Return all the lines below exactly. Any picture among them is omitted.
** Opening DATA BLOCK block **
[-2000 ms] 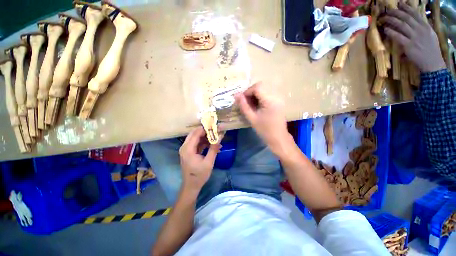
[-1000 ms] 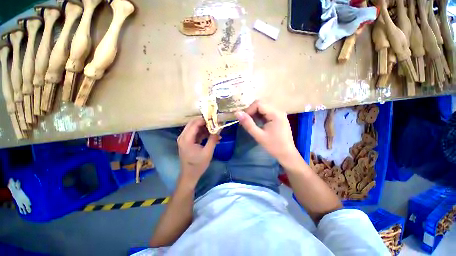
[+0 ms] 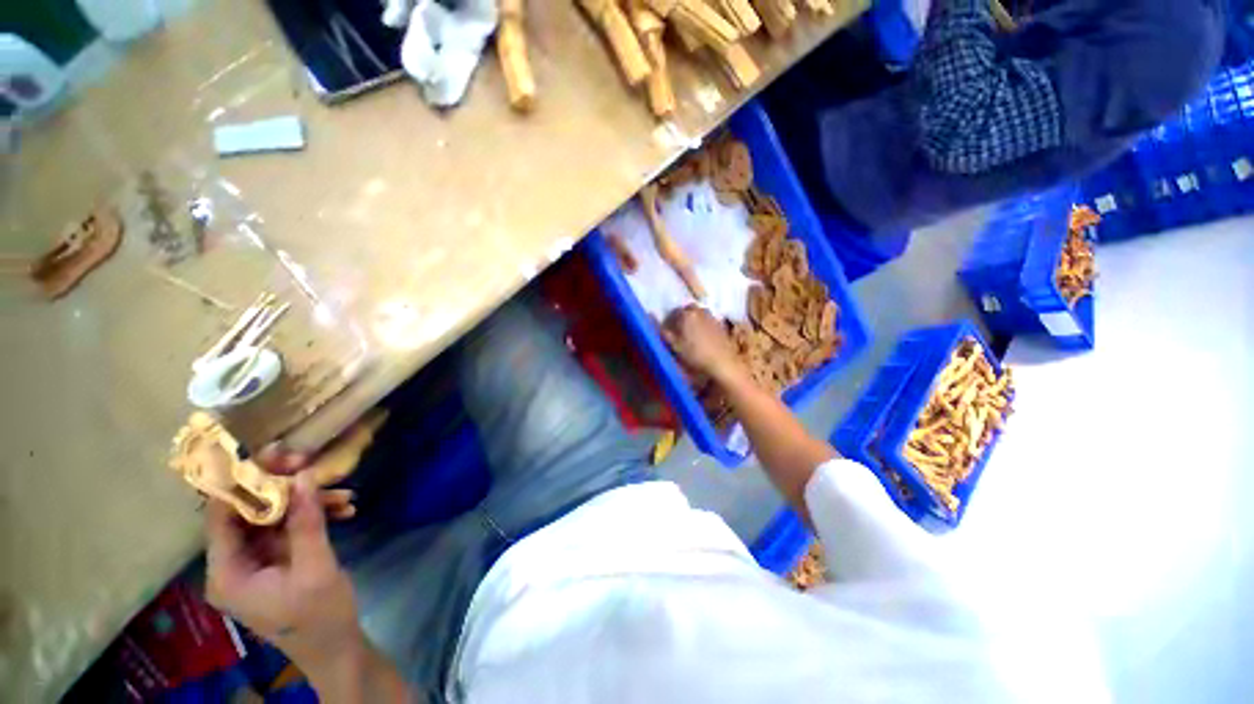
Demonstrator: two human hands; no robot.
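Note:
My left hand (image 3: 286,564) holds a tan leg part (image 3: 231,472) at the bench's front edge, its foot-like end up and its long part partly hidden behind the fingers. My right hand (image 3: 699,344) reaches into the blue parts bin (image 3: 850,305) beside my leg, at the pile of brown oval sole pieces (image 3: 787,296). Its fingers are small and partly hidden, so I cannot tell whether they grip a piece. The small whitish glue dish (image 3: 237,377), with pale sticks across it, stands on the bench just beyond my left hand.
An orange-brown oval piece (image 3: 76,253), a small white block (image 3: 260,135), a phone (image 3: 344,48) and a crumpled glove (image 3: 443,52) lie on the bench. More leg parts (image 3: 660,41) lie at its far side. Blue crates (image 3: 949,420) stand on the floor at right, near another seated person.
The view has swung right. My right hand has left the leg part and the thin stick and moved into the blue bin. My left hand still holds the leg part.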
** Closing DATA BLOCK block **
* ANSWER TO THIS TASK
[-2000 ms] 
[-1000 ms] 
[+0 ms] 
Demonstrator: two human hands; no robot.
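Note:
My left hand (image 3: 286,564) holds a tan leg part (image 3: 231,472) at the bench's front edge, its foot-like end up and its long part partly hidden behind the fingers. My right hand (image 3: 699,344) reaches into the blue parts bin (image 3: 850,305) beside my leg, at the pile of brown oval sole pieces (image 3: 787,296). Its fingers are small and partly hidden, so I cannot tell whether they grip a piece. The small whitish glue dish (image 3: 237,377), with pale sticks across it, stands on the bench just beyond my left hand.
An orange-brown oval piece (image 3: 76,253), a small white block (image 3: 260,135), a phone (image 3: 344,48) and a crumpled glove (image 3: 443,52) lie on the bench. More leg parts (image 3: 660,41) lie at its far side. Blue crates (image 3: 949,420) stand on the floor at right, near another seated person.
The view has swung right. My right hand has left the leg part and the thin stick and moved into the blue bin. My left hand still holds the leg part.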

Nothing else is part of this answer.